Step 4: Add the same write to label_tool.py

In avocet/app/label_tool.py, add a module-level constant after _SCORE_FILE:

_DIGEST_SAMPLES_FILE = _ROOT / "data" / "digest_samples.jsonl"

In _do_label() (around line 728, after _append_jsonl(_SCORE_FILE, row)):

            if label == "digest":
                _append_jsonl(
                    _DIGEST_SAMPLES_FILE,
                    {
                        "subject":   entry.get("subject", ""),
                        "body":      (entry.get("body", ""))[:2000],
                        "from_addr": entry.get("from_addr", ""),
                        "date":      entry.get("date", ""),
                        "account":   entry.get("account", ""),
                    },
                )

(_append_jsonl already exists in label_tool.py at line ~396 — reuse it.)

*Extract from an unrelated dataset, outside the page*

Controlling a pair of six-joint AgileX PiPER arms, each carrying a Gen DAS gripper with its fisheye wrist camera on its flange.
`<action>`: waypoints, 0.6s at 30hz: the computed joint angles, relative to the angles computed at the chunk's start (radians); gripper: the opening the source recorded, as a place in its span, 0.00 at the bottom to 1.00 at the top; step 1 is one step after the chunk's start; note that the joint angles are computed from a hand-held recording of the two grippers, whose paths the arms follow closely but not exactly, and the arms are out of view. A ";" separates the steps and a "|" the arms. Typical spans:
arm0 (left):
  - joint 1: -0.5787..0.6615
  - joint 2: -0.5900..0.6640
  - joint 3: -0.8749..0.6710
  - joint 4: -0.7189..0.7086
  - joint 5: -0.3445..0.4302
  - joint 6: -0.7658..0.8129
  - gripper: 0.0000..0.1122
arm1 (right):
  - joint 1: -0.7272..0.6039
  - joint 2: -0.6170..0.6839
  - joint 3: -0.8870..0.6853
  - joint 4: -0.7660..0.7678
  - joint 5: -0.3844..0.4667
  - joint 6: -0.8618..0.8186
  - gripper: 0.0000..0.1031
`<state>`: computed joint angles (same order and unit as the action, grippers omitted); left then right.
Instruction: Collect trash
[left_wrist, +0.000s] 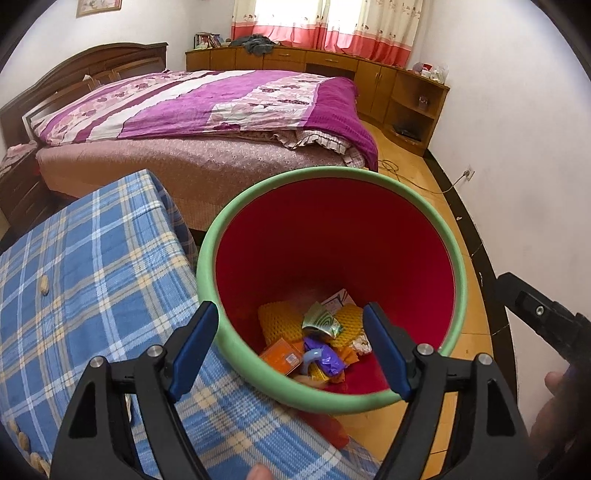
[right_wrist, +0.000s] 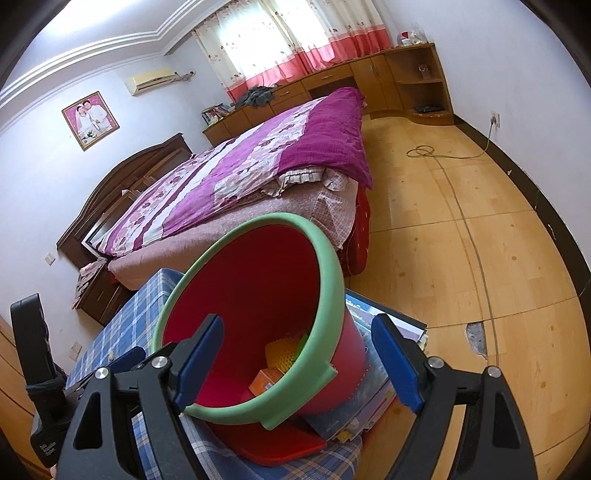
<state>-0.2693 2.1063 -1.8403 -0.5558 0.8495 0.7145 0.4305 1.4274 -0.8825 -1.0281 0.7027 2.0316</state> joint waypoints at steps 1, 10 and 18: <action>0.009 -0.004 0.002 -0.005 0.013 -0.001 0.71 | 0.007 0.001 -0.003 0.000 0.002 -0.001 0.81; 0.097 -0.072 0.068 -0.036 0.046 -0.001 0.71 | 0.081 0.045 -0.074 0.015 0.035 -0.030 0.83; 0.210 -0.163 0.164 -0.070 0.026 0.041 0.71 | 0.181 0.118 -0.190 0.030 0.084 -0.085 0.87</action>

Step 5: Create the example file

Create avocet/data/digest_samples.jsonl.example:

{"subject": "10 new Software Engineer jobs for you", "body": "Software Engineer\nAcme Corp\nSan Francisco, CA\n\nView job: https://www.linkedin.com/jobs/view/1234567890/\n", "from_addr": "LinkedIn <jobalerts@linkedin.com>", "date": "Mon, 03 Mar 2026 09:00:00 +0000", "account": "example@gmail.com"}

Step 6: Update .gitignore in avocet

Verify data/digest_samples.jsonl is gitignored. Open avocet/.gitignore — it should already have data/*.jsonl. If not, add:

data/digest_samples.jsonl

Step 7: Run all avocet tests

/devl/miniconda3/envs/job-seeker/bin/pytest tests/ -v

Expected: all tests PASS

Step 8: Commit

cd /Library/Development/CircuitForge/avocet
git add app/api.py app/label_tool.py tests/test_digest_bucket.py data/digest_samples.jsonl.example
git commit -m "feat: digest sample bucket — write digest-labeled emails to digest_samples.jsonl"

Summary

Task Repo Commit message
1 peregrine feat: digest parser registry + LinkedIn parser (moved from imap_sync)
2 avocet feat: fetch_digest_samples script for building new parsers
3 peregrine feat: Adzuna digest email parser
4 peregrine feat: The Ladders digest email parser
5 peregrine refactor: imap_sync uses digest_parsers dispatcher; remove inline LinkedIn parser
6 avocet feat: digest sample bucket — write digest-labeled emails to digest_samples.jsonl

Tasks 1, 2, and 6 are independent and can be done in any order. Tasks 3 and 4 depend on Task 2 (samples needed before implementing parsers). Task 5 depends on Tasks 1, 3, and 4 (all parsers should be ready before switching imap_sync).